What the task asks:
Copy the complete listing word for word, but do not carry over any images.

>>>>

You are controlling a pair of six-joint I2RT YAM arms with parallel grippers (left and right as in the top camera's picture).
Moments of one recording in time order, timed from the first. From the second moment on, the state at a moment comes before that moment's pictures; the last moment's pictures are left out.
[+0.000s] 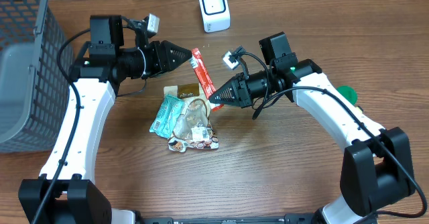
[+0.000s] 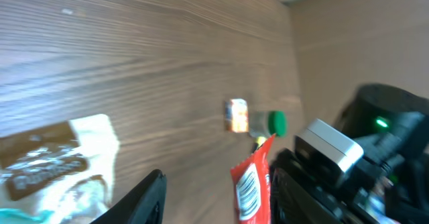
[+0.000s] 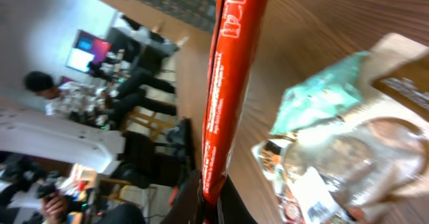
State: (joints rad) left arm -0.03 1.60 1.35 -0.62 0.82 -0.41; right arm 0.37 1.77 1.28 -0.58 -1.18 -0.09
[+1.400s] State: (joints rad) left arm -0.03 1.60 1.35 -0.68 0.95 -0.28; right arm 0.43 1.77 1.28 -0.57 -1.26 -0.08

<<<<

Solution to the exercise:
You are controlling a pair of six-joint I2RT YAM arms with parallel grippers (left and right as in the top camera's picture).
Moments of one recording in time order, timed from the first. From the second moment on, the state at a moment comes before that moment's pictures; the last moment's pictures are left out.
[+0.000s] 
[+0.000s] 
[+0.000s] 
State: (joints rad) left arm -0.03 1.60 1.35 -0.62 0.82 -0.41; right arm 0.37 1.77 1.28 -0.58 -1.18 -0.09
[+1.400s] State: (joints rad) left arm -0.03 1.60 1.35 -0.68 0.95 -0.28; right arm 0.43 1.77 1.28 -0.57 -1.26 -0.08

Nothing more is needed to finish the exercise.